EXERCISE: From the records below, copy each line in which the string "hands" occurs.

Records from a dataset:
===============

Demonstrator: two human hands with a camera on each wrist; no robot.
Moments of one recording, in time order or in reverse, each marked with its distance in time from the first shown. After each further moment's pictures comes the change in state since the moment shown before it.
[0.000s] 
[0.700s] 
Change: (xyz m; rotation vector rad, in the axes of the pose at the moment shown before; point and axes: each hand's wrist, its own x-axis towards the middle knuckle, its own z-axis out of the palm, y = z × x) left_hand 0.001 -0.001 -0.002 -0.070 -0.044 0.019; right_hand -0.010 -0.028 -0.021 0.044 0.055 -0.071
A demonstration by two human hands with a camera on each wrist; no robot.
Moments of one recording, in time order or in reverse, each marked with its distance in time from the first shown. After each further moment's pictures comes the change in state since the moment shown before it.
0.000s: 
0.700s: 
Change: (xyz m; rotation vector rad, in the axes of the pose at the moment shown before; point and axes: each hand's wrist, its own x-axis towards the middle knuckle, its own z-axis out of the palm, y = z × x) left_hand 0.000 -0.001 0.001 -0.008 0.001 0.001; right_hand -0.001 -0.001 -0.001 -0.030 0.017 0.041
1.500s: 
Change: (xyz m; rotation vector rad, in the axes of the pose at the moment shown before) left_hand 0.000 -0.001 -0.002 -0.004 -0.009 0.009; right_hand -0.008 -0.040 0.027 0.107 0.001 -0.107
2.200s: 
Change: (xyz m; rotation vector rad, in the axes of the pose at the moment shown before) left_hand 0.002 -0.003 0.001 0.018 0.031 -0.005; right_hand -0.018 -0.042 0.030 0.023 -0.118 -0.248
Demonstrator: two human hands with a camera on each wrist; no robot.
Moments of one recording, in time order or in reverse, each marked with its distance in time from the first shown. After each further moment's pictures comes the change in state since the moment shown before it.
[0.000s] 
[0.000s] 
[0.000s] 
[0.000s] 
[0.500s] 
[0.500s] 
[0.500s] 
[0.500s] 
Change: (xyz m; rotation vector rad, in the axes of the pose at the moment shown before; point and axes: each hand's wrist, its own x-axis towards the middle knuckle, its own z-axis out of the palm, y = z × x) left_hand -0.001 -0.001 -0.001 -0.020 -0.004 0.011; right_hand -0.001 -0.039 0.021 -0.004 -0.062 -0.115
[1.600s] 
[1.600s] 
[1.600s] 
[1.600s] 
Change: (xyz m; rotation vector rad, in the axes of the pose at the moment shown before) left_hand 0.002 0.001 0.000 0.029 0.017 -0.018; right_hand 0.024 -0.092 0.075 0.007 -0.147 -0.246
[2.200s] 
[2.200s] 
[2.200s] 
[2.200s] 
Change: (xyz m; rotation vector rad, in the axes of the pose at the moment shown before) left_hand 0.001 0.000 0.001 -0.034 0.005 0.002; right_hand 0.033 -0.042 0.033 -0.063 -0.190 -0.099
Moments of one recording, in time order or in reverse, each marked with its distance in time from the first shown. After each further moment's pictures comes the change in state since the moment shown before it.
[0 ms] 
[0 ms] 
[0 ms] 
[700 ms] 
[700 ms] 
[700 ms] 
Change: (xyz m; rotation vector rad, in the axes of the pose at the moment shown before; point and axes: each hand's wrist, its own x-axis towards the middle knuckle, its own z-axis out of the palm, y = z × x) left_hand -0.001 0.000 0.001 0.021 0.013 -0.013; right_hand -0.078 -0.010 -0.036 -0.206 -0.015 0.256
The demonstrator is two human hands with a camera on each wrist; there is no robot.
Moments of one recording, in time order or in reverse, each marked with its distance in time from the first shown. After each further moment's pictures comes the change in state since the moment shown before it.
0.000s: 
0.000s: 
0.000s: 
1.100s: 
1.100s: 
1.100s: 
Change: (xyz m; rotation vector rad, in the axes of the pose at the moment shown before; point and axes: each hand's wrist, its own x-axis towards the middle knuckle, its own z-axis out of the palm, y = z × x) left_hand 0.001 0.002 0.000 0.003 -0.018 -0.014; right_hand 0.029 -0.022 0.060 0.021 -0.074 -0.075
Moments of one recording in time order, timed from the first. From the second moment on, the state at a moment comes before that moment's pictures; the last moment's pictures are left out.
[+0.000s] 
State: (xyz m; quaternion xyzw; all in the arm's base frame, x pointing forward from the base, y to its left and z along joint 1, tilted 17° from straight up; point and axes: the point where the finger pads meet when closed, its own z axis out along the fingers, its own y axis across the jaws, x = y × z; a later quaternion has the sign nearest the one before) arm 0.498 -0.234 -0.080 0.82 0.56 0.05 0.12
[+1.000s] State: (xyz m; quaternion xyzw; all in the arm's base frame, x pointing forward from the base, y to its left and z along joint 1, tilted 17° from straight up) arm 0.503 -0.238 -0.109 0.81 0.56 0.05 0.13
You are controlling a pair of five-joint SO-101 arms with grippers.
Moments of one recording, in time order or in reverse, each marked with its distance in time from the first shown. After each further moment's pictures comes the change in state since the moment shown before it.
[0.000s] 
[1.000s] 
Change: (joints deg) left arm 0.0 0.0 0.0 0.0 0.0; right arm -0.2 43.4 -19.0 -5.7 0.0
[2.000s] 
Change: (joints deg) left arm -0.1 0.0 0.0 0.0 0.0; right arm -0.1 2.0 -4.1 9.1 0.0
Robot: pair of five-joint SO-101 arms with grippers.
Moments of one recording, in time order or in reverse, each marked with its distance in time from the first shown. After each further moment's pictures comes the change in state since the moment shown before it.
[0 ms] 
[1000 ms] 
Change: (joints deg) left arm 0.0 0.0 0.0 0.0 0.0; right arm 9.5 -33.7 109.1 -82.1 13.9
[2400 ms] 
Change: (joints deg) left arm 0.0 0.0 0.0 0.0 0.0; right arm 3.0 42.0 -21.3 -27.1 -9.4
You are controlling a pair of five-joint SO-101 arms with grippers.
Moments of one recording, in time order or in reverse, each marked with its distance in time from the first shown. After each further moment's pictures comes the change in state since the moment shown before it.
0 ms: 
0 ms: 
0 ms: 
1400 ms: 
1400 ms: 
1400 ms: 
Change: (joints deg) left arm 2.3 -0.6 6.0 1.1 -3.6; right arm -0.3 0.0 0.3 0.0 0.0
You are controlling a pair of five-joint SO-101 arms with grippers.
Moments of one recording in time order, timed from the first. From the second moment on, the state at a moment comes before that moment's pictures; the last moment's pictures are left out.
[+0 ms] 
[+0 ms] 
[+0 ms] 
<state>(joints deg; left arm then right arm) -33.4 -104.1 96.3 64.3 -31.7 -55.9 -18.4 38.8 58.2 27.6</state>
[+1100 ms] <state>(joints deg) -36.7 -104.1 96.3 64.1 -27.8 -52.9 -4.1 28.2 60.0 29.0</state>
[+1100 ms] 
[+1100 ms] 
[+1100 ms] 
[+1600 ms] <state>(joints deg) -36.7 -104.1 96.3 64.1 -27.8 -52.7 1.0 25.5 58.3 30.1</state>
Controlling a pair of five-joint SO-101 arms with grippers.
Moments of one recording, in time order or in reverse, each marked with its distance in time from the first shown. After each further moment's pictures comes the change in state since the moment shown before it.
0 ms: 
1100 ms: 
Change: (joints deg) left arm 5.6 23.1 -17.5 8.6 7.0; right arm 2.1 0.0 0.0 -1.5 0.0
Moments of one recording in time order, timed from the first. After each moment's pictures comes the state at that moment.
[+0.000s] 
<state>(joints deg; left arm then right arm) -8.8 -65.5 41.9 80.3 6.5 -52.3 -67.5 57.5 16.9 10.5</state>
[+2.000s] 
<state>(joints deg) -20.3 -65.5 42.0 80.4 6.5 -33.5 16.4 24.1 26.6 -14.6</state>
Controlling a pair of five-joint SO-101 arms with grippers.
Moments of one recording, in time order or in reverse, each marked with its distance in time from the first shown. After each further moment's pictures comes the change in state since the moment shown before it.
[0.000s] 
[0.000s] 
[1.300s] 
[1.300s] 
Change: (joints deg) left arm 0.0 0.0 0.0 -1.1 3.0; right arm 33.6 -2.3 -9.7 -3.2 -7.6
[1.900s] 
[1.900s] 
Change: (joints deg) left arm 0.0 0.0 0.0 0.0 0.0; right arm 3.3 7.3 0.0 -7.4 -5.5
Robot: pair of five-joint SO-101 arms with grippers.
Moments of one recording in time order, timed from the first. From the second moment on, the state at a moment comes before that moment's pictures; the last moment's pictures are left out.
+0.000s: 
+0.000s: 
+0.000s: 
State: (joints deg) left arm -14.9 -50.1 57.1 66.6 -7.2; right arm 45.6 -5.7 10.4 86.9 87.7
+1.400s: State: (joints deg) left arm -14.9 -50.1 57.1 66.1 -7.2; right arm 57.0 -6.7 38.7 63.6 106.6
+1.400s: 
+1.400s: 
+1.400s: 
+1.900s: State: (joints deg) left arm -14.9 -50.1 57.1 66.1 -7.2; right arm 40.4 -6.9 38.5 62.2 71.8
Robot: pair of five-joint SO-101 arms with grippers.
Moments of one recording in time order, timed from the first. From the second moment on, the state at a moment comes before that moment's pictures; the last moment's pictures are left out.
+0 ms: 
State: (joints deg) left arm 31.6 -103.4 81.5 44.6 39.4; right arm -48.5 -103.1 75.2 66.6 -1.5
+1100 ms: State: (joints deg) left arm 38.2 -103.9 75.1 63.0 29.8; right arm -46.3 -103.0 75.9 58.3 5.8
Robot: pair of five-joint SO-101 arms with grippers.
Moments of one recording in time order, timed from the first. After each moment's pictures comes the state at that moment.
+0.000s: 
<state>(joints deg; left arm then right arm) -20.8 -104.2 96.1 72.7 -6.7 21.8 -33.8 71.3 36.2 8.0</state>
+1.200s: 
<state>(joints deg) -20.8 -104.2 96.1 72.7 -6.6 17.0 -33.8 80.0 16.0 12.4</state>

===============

ANSWER AREA:
Demonstrator: two human hands with a camera on each wrist; no robot.
A demonstration by two human hands with a camera on each wrist; no robot.
Demonstrator: two human hands with a camera on each wrist; no robot.
The demonstrator is two human hands with a camera on each wrist; there is no robot.

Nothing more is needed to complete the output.